14 Heal me, Lord, and I will be healed;

    save me and I will be saved,

    for you are the one I praise.

Updated: Jul 30

DRIVEN 2 EMPOWER




PLEASE BRIEFLY INTRODUCE YOURSELF, SO THE READERS CAN GET TO KNOW YOU? I'm Divorced Mother of two grandmother of 5. I'm a International speaker, an Evangelist and the Owner of Driven 2 Empower U LLC.


HIGH POINT When I wrote my first book on how to stay on the journey regardless of the rage when I stopped baby sitting everyone else's dream vision and idea and gave birth to mines I felt the chains of bondage fall off of me. When I stopped giving other peoples more words that I gave God's words. When I stopped walking in my brokenness and did the work to heal myself and walk into my true authentic self.


LOW POINT In 2012 I got hurt at my job and my doctor said I was totally disabled I lost everything, i lost what little self esteem I had left. I was evicted, bankrupted. It started my long road of my homeless in other people's home. I felt like nothing and no one. How did I work my whole life and end up in this position I even found myself sharing a room with my youngest child while he was in his last year in high school before he went to college.



TURNING POINT My turning point was when God sent me on my Abraham experience from California to Savannah Georgia not knowing how or what I was going to do or where I was going to live all I knew I was tired of being sick and tired and I rolled off my bestfriend's coach and made that drive from California to Georgia not knowing what my furture holded all I knew was I was leaving my past. God told me to trust him and I decided to let him to take the wheel and the car of my life because I was tired of the wrecks I was having with me behind the wheel of my life. Most people say they dont want to date someone with too much baggage when I left California I didn't have baggage I actually had a luggage store and each suit case had names to them low self esteem, domestic violence, molestation, abandonment, so many to mention and when I got to Savannah God placed me in a home with a family from Jamaica a husband and I wife and 2 children who I had never laid eyes on them until I moved into their home I was 50 years old. I had to share a room with a 7 year old with because God told me that I was immature from the inside up and he needed to grow me up fast and he did. I didn't know this was the journey that would change myself to my brokeness to my true authentic sel .

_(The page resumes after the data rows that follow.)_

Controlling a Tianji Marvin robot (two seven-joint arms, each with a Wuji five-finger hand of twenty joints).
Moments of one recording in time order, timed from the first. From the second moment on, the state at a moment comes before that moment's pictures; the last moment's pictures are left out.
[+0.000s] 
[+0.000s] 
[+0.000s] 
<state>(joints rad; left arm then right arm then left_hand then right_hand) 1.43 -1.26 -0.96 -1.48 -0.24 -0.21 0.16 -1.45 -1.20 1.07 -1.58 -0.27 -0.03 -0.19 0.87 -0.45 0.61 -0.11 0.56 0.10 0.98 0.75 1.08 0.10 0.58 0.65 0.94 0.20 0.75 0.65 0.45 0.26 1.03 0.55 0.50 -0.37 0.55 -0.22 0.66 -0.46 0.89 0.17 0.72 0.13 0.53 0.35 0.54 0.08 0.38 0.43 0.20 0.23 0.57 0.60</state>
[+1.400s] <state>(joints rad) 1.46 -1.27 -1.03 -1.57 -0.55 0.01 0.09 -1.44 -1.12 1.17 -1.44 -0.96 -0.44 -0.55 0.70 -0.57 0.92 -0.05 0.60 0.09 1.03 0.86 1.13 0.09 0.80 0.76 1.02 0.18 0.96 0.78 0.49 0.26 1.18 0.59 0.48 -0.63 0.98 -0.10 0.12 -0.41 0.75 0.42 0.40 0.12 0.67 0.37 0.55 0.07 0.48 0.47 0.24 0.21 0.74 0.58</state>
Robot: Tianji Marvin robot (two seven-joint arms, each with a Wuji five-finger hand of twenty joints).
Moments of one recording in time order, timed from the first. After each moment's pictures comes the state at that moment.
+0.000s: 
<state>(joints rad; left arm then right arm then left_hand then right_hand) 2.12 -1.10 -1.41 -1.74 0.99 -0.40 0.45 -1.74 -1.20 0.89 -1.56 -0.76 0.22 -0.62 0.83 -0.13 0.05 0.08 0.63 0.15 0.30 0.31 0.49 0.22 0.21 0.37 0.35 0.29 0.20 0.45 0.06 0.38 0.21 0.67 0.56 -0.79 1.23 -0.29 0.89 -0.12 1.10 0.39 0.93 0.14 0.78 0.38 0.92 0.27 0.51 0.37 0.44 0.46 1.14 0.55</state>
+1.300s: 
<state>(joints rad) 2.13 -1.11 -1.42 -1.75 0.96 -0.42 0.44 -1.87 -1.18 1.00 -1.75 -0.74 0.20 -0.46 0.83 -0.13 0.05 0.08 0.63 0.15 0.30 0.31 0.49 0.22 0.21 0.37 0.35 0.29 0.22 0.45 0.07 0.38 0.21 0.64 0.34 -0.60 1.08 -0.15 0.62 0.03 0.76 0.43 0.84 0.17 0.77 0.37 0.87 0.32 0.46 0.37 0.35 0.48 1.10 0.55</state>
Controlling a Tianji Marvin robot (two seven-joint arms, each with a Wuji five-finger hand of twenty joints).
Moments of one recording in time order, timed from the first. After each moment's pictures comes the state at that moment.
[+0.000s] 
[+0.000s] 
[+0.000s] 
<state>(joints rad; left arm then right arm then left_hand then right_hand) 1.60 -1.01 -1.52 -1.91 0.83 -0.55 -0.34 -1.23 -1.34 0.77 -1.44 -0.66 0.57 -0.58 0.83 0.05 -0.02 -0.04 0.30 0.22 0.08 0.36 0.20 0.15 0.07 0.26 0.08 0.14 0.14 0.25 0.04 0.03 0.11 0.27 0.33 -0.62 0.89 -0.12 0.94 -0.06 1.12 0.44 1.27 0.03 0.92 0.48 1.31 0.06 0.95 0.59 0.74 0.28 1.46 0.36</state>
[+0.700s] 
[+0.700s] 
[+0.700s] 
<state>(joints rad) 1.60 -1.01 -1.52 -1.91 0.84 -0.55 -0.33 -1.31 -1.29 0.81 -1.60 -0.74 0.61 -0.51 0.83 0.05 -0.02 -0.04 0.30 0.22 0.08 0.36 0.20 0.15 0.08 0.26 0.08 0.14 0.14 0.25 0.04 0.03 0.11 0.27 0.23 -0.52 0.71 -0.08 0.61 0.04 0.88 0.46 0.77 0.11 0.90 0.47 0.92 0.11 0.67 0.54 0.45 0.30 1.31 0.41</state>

WHO IS THE MOST INFLUENTIAL PERSON IN YOUR LIFE? AL HOLLINGWORTH


WHAT DID YOU LEARN FROM THESE LIFE EXPERIENCES ?

That everything in life happens for a reason, And the things that have happens to us in life has happened for us and not to us. That we need to be transparent and real so others can be healed and that im grateful for all the rejection, all the tears I have.




WHAT IS YOUR MOST PROUDEST OF ?

Becoming a international speaker and author while still living on my air mattress without losing my faith.


WHAT KEEP YOU INSPIRED AND WHAT DO YOU DO WHEN YOU ARE UNINSPIRED?

God keeps me inspired. I choose to not let myself down for the first time in my life and to find out who Willette is and who Willette is not and to delete the lies people have spoken into my life and the lies I have spoken over my own life.


WHAT WISDOM WOULD YOU LIKE TO OFFER AS A SURVIVAL MAP?

To fall in love with themselves! To fall in love with all of themselves the good the bad and even the ugly. To forgive people who have hurt them and forgive themselves for the part they played in it or didn't play in their lives.


WHAT IS YOUR PROFESSION OR BUSINESS AND WHY?

Driven 2 Empower U, LLC Because I'm Driven to Empower my clients to be the best version of themselves and to walk in their true authentic self no matter what they have experienced on their journey called life.


DO YOU HAVE ANY PRESENT OR FUTURE PROJECTS? Working to build my company and working on my third book.


HOW CAN WE CONNECT WITH YOU ON SOCIAL MEDIA? Driven2empoweru@gmail.com


REFLECTION Its part of the healing process and to embrace it.